Son yıllarda oldukça tartışılan dünyanın farklı noktalarında çalışan özellikle Amerikalı diplomat ve devlet yetkililerini etkileyen, birçok tıbbı bulgu ve semptomlara neden olan
Havana Sendromu Nedir?
İlk olarak 2016-2017 yıllarında Küba’da ve daha sonra diğer bazı ülkelerdeki Amerikalı diplomat ve devlet yetkililerinde ortaya çıkan nörolojik, vestibüler ve oküler klinik belirti ve bulgularıdır.
Peki, Küba’da Ne Oldu?
Havana’da ABD büyükelçiliğinde CIA adına çalışan bir diplomatta;
- ani baş ağrısı,
- bulantı,
- kusma,
- halsizlik,
- yorgunluk,
- kulak çınlaması,
- kafa içi basınç,
- sersemlik,
- unutkanlık gibi şikayetler ortaya çıkar.
Bir acil tıpçı için bile son derece can sıkıcı olan bu semptomlar için hastaya Havana’da gerekli rutin testler yapılır; ancak sonuç odaklı bir tanı konulamaz. Kişiler belirti ve bulgularına yönelik tedavi uygulanarak taburcu edilir. Bu kişiler bir anda çevredekilerin duymadığı şekilde gürültüler duyduklarını ardından baskı ve titreme hissettirdiklerini belirtirler. Şikayetler tam olarak geçmez ve dahası, sonraki aylarda birçok ABD Konsolosluğunda da benzer semptomlarda sağlık kuruluşlarına başvuru yapılmıştır. Bu durum ABD Dışişlerinin dikkatini çeker. Ülkede hasta olan diplomatlar ABD’ye geri çağırılır ve kapsamlı sağlık taraması yapılır.
Sonuçlar kaynağı belirsiz bir hastalığı işaret etmektedir. Tanımlanamayan bu hastalığın nedeni ise mikrodalga ışınlarını veya ultrasonik sesleri belirli kişilere yönelten gizli bir teknolojinin varlığından şüphe duyulmasına yol açar.

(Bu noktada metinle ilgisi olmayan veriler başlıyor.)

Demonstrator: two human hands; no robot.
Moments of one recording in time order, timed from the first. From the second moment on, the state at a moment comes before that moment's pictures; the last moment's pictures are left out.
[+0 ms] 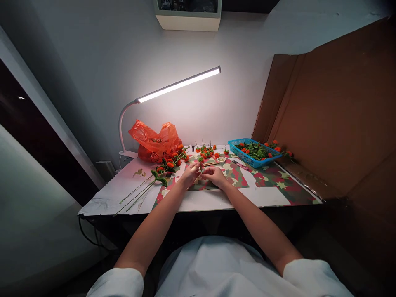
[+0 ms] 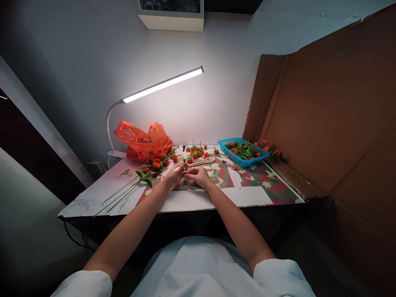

Bu durumda ‘“Sonik Silah” denen ultrasonik ya da infrasonik ses dalgaları yayan cihazlar ile diplomatlara saldırı mı yapıldı?’ sorularını insanlarda düşündürüyor.
Birçok şüphe sonucunda 2019 yılında JAMA’da yayınlanan bir çalışmada, Havana’da nörolojik belirti ve bulgular yaşayan insanların MRG bulgularında beyaz cevher hacminde, serebral doku (beyin zarı) mikroyapısal bütünlüğünde, işitsel ve görsel-uzaysal alt ağlarda fonksiyonel bağlantılarda önemli nörogörüntüleme farklılıkları tespit edildi. Bu şüphe ve tetkikler sonucunda kesin bir nedene ve tedaviye ulaşılamamıştır.